There are also factors that are specific to specific relationships:

  1. How new is the relationship? The jealousy experienced in long-standing relationships has a different quality to it. In general, people are most likely to feel most jealous in the “obsessive” phase of a new relationship. But it's also true that having a long-standing partner become obsessive about someone new can be very difficult, because there's a lot at stake.
  2. Precedents set in previous situations with the partner in question. Do you trust your partner to stick around, to communicate with you, etc.? If so, it will be easier to work through jealousy. If there is no precedent – if this is the first time this partner has been interested in someone else – the experience of jealousy will be more acute, partly because you don't know what to expect.
  3. How dispensable do you feel? If there's good reason to think that your partner's interest in someone else means he or she will leave you, then jealousy is nigh impossible to resolve. This is why, in the general culture, where infidelity frequently leads to divorce, jealousy is this monstrous awful thing, far worse than the annoying dinner guest at the poly table.
  4. The strength of the relationship(s) between all people involved. The stronger these are, the better the chances of resolving jealousy. And in my experience, strong relationships rely on honesty and effective communication.

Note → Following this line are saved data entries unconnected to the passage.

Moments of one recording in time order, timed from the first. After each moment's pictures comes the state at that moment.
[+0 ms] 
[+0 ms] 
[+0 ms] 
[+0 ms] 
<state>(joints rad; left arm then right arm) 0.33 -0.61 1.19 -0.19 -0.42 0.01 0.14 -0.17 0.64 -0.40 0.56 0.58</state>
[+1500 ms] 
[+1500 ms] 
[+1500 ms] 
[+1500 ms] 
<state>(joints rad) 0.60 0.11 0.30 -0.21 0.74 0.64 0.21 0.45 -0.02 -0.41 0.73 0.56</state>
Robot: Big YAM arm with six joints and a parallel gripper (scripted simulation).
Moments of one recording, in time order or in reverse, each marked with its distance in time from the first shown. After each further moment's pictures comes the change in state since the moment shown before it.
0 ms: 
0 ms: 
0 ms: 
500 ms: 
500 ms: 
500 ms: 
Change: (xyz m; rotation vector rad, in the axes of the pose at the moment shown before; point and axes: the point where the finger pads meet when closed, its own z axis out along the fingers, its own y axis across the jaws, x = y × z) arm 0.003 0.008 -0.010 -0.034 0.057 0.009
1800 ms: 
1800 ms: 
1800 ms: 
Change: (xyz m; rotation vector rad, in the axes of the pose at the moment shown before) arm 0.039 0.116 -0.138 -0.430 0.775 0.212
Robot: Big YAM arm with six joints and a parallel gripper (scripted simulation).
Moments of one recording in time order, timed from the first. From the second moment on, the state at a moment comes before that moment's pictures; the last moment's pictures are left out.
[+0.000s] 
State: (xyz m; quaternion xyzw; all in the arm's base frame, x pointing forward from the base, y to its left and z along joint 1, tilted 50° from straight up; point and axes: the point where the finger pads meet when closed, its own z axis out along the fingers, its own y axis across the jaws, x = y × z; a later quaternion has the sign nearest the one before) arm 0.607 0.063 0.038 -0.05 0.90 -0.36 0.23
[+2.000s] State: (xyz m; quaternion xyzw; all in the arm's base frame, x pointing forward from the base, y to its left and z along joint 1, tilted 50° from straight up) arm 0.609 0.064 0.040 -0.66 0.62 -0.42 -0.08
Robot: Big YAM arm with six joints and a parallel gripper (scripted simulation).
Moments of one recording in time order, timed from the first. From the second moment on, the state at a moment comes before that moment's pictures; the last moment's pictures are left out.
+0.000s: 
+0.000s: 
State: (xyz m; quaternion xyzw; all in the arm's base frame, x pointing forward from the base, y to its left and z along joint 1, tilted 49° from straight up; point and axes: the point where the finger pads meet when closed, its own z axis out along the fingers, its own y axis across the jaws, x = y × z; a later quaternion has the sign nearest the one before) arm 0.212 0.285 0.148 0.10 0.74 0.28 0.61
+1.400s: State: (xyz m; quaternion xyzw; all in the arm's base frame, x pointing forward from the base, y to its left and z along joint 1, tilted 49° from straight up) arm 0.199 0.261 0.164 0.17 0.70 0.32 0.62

So, let's say your emotional "thirst reflex" has kicked in.  You realize you're feeling insecure.  Are you justified in feeling insecure?  Maybe yes, and maybe no, but jealousy is your cue to pay attention to what is happening -- in your relationship and inside yourself.  The real question is this: knowing what you know -- about yourself, your partner(s), the history of the relationship(s) -- how are you going to regain a sense of security?  In short, what are you going to DO with your jealousy?

A piece of advice: when you find yourself in a chaotic sea of emotion, storm-tossed, clinging to what feels like the wreckage of your ego, please don't drink the seawater.